Internet: la gran escaramuza

LA HABANA. Cuando a mitad de los noventa y por primera vez metía mis narices en la web, no tenía ni idea de qué era aquello, para qué servía, ni de cómo ni cuánto habría de cambiar mi vida y la de los demás después que en esta Isla pasáramos por el aro tardío pero inevitable de las tres w.

Al principio de los tiempos, conectarse a la red no era sino pura aventura futurista: más que navegar, uno vagabundeaba por ahí, chapaleteando a la deriva, tropezando, dando palos de ciego por aquí y por allá, perdiéndose las más de las veces en los marasmos virtuales de la más simple, torpe y genuina curiosidad.

En Cuba, la mayoría de la poca gente que recién comenzado el milenio podía acceder a Internet, eran sobre todo científicos, periodistas, intelectuales o artistas con al menos un claro vínculo institucional –vínculo que propiciaba la conexión– y, a la corta o a la larga, esa realidad concreta terminaba mediatizando de arriba abajo sus andanzas digitales.

Así las cosas, ya en las redes sociales, aparte de una que otra foto del cumpleaños de los hijos, de la reunión del sindicato o del paseo de los fines de semana, para entonces no se conseguía mucho más. Y claro, todo aquello se posteaba con dos o tres días de retraso, mucho después de sucedido, sin inmediatez ninguna ni nada que se le pareciera.

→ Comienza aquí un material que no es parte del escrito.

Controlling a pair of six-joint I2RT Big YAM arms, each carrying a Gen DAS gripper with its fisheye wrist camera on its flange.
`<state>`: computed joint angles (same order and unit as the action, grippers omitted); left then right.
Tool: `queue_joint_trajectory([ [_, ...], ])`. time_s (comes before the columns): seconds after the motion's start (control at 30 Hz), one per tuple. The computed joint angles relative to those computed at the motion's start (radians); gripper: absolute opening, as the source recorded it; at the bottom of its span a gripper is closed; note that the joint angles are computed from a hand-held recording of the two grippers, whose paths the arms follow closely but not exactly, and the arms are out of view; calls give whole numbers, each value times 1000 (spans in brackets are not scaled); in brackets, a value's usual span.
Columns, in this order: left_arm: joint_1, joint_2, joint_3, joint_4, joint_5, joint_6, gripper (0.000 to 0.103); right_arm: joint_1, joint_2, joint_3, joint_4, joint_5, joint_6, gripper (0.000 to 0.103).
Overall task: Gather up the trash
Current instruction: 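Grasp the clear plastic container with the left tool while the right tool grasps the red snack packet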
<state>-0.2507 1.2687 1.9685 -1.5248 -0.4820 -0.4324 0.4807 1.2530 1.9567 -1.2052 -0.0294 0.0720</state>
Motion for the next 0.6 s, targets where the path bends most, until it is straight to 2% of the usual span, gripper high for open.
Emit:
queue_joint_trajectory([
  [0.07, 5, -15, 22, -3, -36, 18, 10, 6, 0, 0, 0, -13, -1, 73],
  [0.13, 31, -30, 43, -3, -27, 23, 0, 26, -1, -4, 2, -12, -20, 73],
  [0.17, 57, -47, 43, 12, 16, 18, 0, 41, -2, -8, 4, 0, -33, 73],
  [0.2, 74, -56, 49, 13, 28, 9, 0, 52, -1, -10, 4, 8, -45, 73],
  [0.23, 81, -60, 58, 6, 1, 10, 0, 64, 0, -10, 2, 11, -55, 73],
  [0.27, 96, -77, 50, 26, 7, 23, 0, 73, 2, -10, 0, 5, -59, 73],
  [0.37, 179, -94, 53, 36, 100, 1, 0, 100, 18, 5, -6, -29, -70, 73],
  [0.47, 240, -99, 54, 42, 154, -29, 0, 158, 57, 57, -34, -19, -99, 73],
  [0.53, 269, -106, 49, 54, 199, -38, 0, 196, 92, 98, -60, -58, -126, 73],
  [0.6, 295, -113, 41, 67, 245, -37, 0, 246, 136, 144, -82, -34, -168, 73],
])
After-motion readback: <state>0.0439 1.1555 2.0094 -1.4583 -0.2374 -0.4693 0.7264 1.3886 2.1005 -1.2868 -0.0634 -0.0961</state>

Pero de pronto, y por fuera del trabajo, había quien se lograba conectar: quien pagárselo pudiera. Si hoy resulta caro pasearse por las redes, hubo un tiempo en que la hora te costaba por encima de los cuatro dólares y además había que sentarse en el lobby de un hotel, con un café o una cerveza enfrente y tu viejo laptop encima de las piernas. Con todo, las cosas empezaban a moverse, incluso comenzaba a intentarse una blogosfera nacional, aunque en general era como andar a los gritos en medio desierto pues, con aquellos precios, muy pocos eran los que podían escribir y casi nadie te podía leer.

Hasta que ocurrió el milagro: de pronto había internet wifi en el parque de la esquina… seguía siendo caro, pero al menos ya era la mitad de caro, la mitad de incómodo, y uno hasta podía sentarse a la sombra de un flamboyán a conversar con la familia, con el socio o con la amiga, que estaban al otro lado del charco.

Lo de después sí que ya fue más que inimaginable: internet en los teléfonos celulares y, por si fuera poco, conexión hasta de 4G. En Cuba. ¡La locura total, la epifanía, el aquelarre!

Desde entonces nunca más fuimos los mismos. Toda vez que la gente ya podía conectarse a cualquier hora y desde la sala de su casa, o mejor: desde donde se le antojara y por su propia cuenta –sin que el jefe le pudiera mirar por encima de los espejuelos–, comenzó a postear lo primero que se le ocurriera, lo que pensaba, lo que veía y lo que le diera la gana. Sigue siendo caro, pero totalmente distinto.

De ahí en adelante la nueva realidad virtual se ha ido haciendo variopinta: la noticia boba y falaz está que da al pecho, pero también está el debate, la pelea, la pequeña y la gran escaramuza, el dedo en la llaga y a su lado el anular que quiere y no alcanza a tapar el sol. La denuncia oportuna, el “like” merecido, el aplauso. Y también con todo ello la posibilidad del contacto, de la opinión que va y viene, que cruza de una a la otra orilla: el encuentro, el desencuentro, el sorprendernos: el pensarnos. Ver, comparar, contrastar. El upgrade de aquel famoso: “¡le decimos al pueblo: lee!”

Sobre todas las cosas, y poco a poco, comienza a crecer la conciencia de que ahí está internet, que sirve para casi todo, cuando se aprende a usarlo. Las dificultades de este ya muy duro año, todas han sido retratadas en las redes, y más: han surgido grupos para esto, para aquello y para lo otro, y de uno a otro salta y corre rápido la voz que anuncia dónde está lo que hace falta, dónde apareció lo que estaba perdido, dónde hay lo que no hay en ningún lado.

Cuando alguien, el que sea, comete un disparate, casi enseguida todo el mundo puede enterarse. Porque ahora, como nunca antes, siempre hay un ojo –y primero: un móvil–, que te ve.

Eso de lo que tanto se hablaba, está pasando: la gente de esta Isla, con Internet, se ha ido de veras empoderando. No es todavía el paraíso, pero ya es algo.